Martino se montre au départ assez détaché de son convoi, s’éclipsant même durant les haltes où les garnisons font leur choix parmi les femmes destinées à rester. Chaque étape est cependant essentielle quant à sa prise de conscience lorsqu’il entrevoit l’avilissement qui attend les femmes après son départ. Jusque-là leur condition toute horrible soit-elle n’en reste qu’aux mots qui deviennent des maux quand Martino voit une prostituée gavée comme une oie durant un repas afin d’être plus charnue et appétissante pour ces messieurs. Il en va de même dans une autre garnison où la malheureuse élue semble totalement détachée des divers soldats qui s’affairent sur son corps et la maquillent. 

Sa blondeur et son attitude hébétée la rend presque éthérée, un spectre subissant les évènements tandis que les militaires, soldats comme officiers, jeunes comme vieux, semblent avoir perdus toutes empathie pour ne chercher qu’à consommer cette chair et assouvir leurs pulsions. Zurlini fait cependant une différence entre Martino et les autres membres de l’armée croisés. Martino se rapproche finalement des prostituées qu’il escorte dans le fait qu’il porte désormais un regard distant pour se protéger face à toutes les horreurs qu’il a vu. Mais comme le lui rappellera Elenitza, cette misère il n’a fait que la voir quand elles l’on vécues et cette distanciation ne se fait pas en détournant le regard mais en subissant. 

L’attirance qu’il ressent pour Eftikia, le moment où il cède à Elenitza, ne correspondent pas à une exploitation de ces femmes mais plutôt à une fenêtre possible sur l’ailleurs, à un instant d’affection sincère et éphémère dans un monde en ruine. C’est toute la différence avec la chemise noire Alessi (Aleksandar Gavric) voyageant avec eux. Libidineux et profitant de sa position dans les moments apaisés du voyage, il représente toute l’hypocrisie et la couardise fasciste sous la virilité matamore lorsque les évènements tourneront mal. Entre la pureté vouée à l’échec de Martino/Eftikia et le cynisme d’Alessi, il y a un bel entre-deux dans la relation amour-vache du toscan débonnaire Castagnoli (Mario Adorf) et la plantureuse et gouailleuse Ebe (Valeria Moriconi) qui se taquinent, s’invectivent et s’apprivoisent tout au long du film. 

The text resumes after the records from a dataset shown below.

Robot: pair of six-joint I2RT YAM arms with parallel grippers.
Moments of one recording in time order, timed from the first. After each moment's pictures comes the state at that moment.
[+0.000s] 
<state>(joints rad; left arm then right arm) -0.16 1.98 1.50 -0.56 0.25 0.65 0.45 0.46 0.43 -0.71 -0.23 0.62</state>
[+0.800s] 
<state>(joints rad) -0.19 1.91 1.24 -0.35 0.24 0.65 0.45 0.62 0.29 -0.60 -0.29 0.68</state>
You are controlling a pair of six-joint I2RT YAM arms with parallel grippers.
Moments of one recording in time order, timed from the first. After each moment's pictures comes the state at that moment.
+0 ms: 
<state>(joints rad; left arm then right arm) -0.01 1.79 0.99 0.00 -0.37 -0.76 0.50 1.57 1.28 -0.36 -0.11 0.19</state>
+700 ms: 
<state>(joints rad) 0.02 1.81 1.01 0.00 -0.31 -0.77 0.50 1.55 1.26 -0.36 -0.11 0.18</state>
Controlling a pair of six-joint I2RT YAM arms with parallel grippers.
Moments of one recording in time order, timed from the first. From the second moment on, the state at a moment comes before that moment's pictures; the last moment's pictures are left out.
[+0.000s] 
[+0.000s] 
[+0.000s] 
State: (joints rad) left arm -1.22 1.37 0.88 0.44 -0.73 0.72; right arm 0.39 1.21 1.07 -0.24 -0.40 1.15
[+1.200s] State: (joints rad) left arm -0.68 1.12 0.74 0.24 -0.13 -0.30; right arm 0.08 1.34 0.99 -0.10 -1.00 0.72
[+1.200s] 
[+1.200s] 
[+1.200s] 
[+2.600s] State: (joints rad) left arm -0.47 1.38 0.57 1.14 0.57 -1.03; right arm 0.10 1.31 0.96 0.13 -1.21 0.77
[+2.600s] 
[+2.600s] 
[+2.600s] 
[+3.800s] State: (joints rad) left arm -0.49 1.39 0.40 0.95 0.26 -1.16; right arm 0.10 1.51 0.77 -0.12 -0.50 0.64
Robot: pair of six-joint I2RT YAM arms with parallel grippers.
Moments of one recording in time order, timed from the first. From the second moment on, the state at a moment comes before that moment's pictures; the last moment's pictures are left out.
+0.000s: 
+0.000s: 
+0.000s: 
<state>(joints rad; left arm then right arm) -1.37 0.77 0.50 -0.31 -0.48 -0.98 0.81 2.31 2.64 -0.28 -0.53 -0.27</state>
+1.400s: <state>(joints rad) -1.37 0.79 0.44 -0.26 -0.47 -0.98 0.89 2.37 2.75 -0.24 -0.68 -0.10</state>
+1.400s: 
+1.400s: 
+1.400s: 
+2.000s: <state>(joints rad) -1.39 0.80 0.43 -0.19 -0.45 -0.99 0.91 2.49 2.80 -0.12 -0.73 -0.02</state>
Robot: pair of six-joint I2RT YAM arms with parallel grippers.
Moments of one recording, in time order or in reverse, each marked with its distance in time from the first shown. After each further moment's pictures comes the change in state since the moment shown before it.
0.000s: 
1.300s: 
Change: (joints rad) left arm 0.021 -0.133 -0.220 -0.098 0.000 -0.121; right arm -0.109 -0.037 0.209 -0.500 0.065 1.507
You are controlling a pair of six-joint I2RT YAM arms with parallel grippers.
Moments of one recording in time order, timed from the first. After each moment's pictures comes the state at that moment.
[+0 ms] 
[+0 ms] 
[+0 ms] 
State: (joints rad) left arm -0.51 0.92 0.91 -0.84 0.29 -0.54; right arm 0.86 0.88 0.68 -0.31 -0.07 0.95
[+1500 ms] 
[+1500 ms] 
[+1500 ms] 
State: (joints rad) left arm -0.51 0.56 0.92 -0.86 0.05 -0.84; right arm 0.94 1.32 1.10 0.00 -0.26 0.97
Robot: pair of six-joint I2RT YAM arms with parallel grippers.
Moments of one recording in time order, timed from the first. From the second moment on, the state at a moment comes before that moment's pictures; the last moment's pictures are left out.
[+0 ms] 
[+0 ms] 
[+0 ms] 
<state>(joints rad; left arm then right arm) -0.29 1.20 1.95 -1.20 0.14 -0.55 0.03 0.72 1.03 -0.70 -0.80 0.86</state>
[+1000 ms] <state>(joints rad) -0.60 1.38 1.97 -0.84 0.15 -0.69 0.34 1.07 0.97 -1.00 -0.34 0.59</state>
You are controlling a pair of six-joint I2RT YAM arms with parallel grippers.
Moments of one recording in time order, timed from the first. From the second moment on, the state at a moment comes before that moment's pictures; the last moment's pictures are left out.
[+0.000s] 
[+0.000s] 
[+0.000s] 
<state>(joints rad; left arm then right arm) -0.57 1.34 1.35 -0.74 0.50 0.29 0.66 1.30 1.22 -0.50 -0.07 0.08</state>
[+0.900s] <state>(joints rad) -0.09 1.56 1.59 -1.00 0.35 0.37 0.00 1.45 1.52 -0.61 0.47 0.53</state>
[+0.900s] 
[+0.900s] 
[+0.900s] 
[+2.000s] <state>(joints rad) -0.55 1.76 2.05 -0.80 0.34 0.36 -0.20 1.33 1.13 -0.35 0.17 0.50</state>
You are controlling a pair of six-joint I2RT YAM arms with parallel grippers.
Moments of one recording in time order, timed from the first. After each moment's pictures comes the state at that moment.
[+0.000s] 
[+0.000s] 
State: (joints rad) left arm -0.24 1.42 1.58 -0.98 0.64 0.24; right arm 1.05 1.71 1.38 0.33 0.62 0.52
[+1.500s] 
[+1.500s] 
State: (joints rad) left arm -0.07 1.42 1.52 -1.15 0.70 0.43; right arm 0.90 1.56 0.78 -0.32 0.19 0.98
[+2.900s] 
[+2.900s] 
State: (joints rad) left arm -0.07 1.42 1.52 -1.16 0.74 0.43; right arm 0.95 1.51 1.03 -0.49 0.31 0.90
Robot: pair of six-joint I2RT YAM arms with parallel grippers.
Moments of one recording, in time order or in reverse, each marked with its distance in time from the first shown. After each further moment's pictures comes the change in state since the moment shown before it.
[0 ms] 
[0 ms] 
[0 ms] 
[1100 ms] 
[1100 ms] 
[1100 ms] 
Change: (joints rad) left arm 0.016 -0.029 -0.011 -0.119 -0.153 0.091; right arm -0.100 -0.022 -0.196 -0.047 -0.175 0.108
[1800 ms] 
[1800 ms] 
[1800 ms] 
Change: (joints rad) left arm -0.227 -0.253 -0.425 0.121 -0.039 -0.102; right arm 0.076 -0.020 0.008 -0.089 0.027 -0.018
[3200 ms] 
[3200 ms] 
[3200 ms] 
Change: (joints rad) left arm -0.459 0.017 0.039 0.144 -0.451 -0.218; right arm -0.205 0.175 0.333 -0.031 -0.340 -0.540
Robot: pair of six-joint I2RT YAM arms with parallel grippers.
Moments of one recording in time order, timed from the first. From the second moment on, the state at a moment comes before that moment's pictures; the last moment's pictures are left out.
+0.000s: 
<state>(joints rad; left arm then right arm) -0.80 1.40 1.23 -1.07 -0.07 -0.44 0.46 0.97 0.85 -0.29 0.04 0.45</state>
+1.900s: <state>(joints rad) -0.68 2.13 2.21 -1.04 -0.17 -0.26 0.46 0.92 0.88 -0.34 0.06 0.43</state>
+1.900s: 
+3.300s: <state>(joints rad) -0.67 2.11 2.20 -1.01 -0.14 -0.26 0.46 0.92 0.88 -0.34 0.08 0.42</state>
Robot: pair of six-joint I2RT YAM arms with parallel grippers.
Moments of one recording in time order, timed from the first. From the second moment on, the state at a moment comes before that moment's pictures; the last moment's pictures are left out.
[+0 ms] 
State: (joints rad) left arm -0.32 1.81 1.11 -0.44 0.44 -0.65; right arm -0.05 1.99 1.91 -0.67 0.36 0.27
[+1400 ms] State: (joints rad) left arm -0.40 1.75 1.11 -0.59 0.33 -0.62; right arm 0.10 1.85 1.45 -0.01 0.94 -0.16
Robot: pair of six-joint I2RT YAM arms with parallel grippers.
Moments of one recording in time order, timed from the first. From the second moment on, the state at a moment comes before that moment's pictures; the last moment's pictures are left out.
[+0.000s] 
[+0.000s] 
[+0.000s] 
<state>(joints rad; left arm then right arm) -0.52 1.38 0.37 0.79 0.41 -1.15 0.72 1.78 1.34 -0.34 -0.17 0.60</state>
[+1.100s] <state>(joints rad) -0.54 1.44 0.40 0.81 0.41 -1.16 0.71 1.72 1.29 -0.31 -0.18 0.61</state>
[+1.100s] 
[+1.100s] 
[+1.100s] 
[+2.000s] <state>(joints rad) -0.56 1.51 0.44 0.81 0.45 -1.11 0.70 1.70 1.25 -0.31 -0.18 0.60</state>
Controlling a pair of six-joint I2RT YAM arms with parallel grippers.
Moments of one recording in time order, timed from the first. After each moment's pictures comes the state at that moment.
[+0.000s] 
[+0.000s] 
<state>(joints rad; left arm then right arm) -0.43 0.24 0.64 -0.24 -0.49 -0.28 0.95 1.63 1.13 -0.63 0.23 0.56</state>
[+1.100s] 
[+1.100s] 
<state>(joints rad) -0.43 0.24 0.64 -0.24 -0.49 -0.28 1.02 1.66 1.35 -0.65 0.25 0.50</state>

Imparfaits et lucides face à la réalité qui les entoure, ils trouveront dans des éléments pratiques et intimes (les économies que chacun a de côté, le fait qu’ils aient tout deux un enfant) des raisons de se raccrocher et s’aimer qui les poussent à survivre. L’idéalisme de Martino et Eftikia ne leur autorisent pas cet instinct de survie et nous guide vers un grand final poétique et résigné typique du cinéma de Valerio Zurlini. Ce regard cru sur cette période ainsi que le portrait sans fard du fascisme causeront l’échec du film (les années 70 étant plus virulentes quant à l’observation de cette période), restée depuis dans l’ombre des grands Zurlini.